+++ DATA SECTION +++

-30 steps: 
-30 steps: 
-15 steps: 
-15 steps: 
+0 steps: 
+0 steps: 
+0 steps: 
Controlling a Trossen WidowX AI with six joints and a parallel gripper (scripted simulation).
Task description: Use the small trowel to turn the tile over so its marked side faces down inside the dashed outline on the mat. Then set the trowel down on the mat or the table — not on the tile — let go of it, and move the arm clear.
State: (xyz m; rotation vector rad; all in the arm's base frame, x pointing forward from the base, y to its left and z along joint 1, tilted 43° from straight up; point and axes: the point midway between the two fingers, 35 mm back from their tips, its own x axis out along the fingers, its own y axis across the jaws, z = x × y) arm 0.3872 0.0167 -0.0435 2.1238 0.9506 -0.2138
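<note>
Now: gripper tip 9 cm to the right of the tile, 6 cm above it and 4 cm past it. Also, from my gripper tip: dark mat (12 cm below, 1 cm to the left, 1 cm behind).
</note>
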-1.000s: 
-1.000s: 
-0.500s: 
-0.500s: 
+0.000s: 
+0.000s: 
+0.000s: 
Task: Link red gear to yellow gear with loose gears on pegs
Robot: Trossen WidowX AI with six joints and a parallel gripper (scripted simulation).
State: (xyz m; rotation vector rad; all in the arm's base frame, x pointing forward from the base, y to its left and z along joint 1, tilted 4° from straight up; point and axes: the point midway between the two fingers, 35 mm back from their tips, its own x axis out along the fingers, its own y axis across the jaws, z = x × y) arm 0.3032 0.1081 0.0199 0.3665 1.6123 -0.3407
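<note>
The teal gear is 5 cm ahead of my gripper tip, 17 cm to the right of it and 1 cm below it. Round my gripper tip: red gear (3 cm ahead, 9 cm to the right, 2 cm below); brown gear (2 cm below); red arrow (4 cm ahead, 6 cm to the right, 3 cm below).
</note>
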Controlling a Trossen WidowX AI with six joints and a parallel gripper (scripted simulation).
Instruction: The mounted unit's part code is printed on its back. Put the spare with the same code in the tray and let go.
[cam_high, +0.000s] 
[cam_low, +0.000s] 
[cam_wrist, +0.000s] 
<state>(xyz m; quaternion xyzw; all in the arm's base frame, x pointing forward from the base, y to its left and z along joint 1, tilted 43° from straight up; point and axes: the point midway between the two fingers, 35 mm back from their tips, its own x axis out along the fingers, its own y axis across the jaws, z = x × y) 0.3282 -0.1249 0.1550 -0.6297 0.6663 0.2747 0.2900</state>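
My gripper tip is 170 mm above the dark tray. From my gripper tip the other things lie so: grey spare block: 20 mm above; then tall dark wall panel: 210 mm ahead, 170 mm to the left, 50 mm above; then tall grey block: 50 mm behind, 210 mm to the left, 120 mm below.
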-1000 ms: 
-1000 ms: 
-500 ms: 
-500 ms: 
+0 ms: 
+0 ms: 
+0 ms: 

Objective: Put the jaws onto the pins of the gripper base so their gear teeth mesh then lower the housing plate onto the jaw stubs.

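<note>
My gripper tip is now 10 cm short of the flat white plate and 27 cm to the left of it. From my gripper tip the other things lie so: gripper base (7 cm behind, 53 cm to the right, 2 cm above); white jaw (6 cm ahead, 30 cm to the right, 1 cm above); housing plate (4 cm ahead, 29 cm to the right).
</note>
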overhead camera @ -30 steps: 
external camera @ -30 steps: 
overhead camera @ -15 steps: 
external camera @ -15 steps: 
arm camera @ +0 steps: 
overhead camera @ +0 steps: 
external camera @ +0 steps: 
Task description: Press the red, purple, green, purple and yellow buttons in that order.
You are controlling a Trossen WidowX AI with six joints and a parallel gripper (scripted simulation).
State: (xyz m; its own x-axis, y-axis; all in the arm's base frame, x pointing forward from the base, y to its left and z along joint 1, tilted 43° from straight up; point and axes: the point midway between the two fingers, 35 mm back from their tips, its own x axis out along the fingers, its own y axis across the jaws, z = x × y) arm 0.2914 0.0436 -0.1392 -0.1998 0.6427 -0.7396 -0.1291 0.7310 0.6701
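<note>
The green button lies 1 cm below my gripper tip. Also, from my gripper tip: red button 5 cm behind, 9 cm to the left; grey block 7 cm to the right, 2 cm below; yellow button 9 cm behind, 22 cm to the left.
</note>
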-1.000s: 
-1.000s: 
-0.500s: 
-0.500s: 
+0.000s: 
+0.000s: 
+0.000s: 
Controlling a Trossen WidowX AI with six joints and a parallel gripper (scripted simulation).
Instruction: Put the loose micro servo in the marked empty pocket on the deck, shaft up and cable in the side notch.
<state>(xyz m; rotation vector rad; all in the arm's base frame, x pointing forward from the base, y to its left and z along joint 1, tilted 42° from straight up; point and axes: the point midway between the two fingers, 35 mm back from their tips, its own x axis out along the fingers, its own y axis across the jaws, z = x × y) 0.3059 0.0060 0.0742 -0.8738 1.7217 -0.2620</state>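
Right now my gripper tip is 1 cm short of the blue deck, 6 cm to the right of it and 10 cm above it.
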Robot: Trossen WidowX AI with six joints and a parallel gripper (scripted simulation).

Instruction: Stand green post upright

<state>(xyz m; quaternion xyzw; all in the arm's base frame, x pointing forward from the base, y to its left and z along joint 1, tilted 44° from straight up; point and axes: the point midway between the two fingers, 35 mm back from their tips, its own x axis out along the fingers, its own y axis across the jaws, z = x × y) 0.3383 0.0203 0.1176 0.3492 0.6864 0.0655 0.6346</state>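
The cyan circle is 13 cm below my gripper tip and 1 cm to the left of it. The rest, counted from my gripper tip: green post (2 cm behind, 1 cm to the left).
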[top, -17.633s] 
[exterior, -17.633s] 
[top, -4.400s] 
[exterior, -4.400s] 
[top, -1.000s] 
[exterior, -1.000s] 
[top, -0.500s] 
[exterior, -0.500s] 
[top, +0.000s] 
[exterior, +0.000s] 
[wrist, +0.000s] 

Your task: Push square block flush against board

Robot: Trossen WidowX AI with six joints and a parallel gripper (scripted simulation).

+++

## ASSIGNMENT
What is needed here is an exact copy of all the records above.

## EXERCISE OUTPUT
-30 steps: 
-30 steps: 
-15 steps: 
-15 steps: 
+0 steps: 
+0 steps: 
+0 steps: 
Controlling a Trossen WidowX AI with six joints and a parallel gripper (scripted simulation).
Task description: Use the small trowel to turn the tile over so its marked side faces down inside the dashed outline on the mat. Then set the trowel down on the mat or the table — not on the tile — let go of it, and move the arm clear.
State: (xyz m; rotation vector rad; all in the arm's base frame, x pointing forward from the base, y to its left and z along joint 1, tilted 43° from straight up; point and axes: the point midway between the two fingers, 35 mm back from their tips, its own x axis out along the fingers, its own y axis across the jaws, z = x × y) arm 0.3872 0.0167 -0.0435 2.1238 0.9506 -0.2138
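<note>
Now: gripper tip 9 cm to the right of the tile, 6 cm above it and 4 cm past it. Also, from my gripper tip: dark mat (12 cm below, 1 cm to the left, 1 cm behind).
</note>
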-1.000s: 
-1.000s: 
-0.500s: 
-0.500s: 
+0.000s: 
+0.000s: 
+0.000s: 
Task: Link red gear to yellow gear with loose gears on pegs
Robot: Trossen WidowX AI with six joints and a parallel gripper (scripted simulation).
State: (xyz m; rotation vector rad; all in the arm's base frame, x pointing forward from the base, y to its left and z along joint 1, tilted 4° from straight up; point and axes: the point midway between the two fingers, 35 mm back from their tips, its own x axis out along the fingers, its own y axis across the jaws, z = x × y) arm 0.3032 0.1081 0.0199 0.3665 1.6123 -0.3407
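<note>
The teal gear is 5 cm ahead of my gripper tip, 17 cm to the right of it and 1 cm below it. Round my gripper tip: red gear (3 cm ahead, 9 cm to the right, 2 cm below); brown gear (2 cm below); red arrow (4 cm ahead, 6 cm to the right, 3 cm below).
</note>
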Controlling a Trossen WidowX AI with six joints and a parallel gripper (scripted simulation).
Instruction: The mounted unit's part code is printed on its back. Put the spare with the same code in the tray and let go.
[cam_high, +0.000s] 
[cam_low, +0.000s] 
[cam_wrist, +0.000s] 
<state>(xyz m; quaternion xyzw; all in the arm's base frame, x pointing forward from the base, y to its left and z along joint 1, tilted 43° from straight up; point and axes: the point midway between the two fingers, 35 mm back from their tips, its own x axis out along the fingers, its own y axis across the jaws, z = x × y) 0.3282 -0.1249 0.1550 -0.6297 0.6663 0.2747 0.2900</state>
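My gripper tip is 170 mm above the dark tray. From my gripper tip the other things lie so: grey spare block: 20 mm above; then tall dark wall panel: 210 mm ahead, 170 mm to the left, 50 mm above; then tall grey block: 50 mm behind, 210 mm to the left, 120 mm below.
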-1000 ms: 
-1000 ms: 
-500 ms: 
-500 ms: 
+0 ms: 
+0 ms: 
+0 ms: 

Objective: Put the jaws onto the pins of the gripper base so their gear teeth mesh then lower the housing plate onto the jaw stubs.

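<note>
My gripper tip is now 10 cm short of the flat white plate and 27 cm to the left of it. From my gripper tip the other things lie so: gripper base (7 cm behind, 53 cm to the right, 2 cm above); white jaw (6 cm ahead, 30 cm to the right, 1 cm above); housing plate (4 cm ahead, 29 cm to the right).
</note>
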overhead camera @ -30 steps: 
external camera @ -30 steps: 
overhead camera @ -15 steps: 
external camera @ -15 steps: 
arm camera @ +0 steps: 
overhead camera @ +0 steps: 
external camera @ +0 steps: 
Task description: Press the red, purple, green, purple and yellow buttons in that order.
You are controlling a Trossen WidowX AI with six joints and a parallel gripper (scripted simulation).
State: (xyz m; its own x-axis, y-axis; all in the arm's base frame, x pointing forward from the base, y to its left and z along joint 1, tilted 43° from straight up; point and axes: the point midway between the two fingers, 35 mm back from their tips, its own x axis out along the fingers, its own y axis across the jaws, z = x × y) arm 0.2914 0.0436 -0.1392 -0.1998 0.6427 -0.7396 -0.1291 0.7310 0.6701
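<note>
The green button lies 1 cm below my gripper tip. Also, from my gripper tip: red button 5 cm behind, 9 cm to the left; grey block 7 cm to the right, 2 cm below; yellow button 9 cm behind, 22 cm to the left.
</note>
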-1.000s: 
-1.000s: 
-0.500s: 
-0.500s: 
+0.000s: 
+0.000s: 
+0.000s: 
Controlling a Trossen WidowX AI with six joints and a parallel gripper (scripted simulation).
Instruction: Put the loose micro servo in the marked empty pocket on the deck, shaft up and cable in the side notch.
<state>(xyz m; rotation vector rad; all in the arm's base frame, x pointing forward from the base, y to its left and z along joint 1, tilted 42° from straight up; point and axes: the point midway between the two fingers, 35 mm back from their tips, its own x axis out along the fingers, its own y axis across the jaws, z = x × y) 0.3059 0.0060 0.0742 -0.8738 1.7217 -0.2620</state>
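Right now my gripper tip is 1 cm short of the blue deck, 6 cm to the right of it and 10 cm above it.
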Robot: Trossen WidowX AI with six joints and a parallel gripper (scripted simulation).

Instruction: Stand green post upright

<state>(xyz m; quaternion xyzw; all in the arm's base frame, x pointing forward from the base, y to its left and z along joint 1, tilted 44° from straight up; point and axes: the point midway between the two fingers, 35 mm back from their tips, its own x axis out along the fingers, its own y axis across the jaws, z = x × y) 0.3383 0.0203 0.1176 0.3492 0.6864 0.0655 0.6346</state>
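The cyan circle is 13 cm below my gripper tip and 1 cm to the left of it. The rest, counted from my gripper tip: green post (2 cm behind, 1 cm to the left).
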[top, -17.633s] 
[exterior, -17.633s] 
[top, -4.400s] 
[exterior, -4.400s] 
[top, -1.000s] 
[exterior, -1.000s] 
[top, -0.500s] 
[exterior, -0.500s] 
[top, +0.000s] 
[exterior, +0.000s] 
[wrist, +0.000s] 

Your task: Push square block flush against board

Robot: Trossen WidowX AI with six joints and a parallel gripper (scripted simulation).

Besides this answer, the exercise requires nothing else.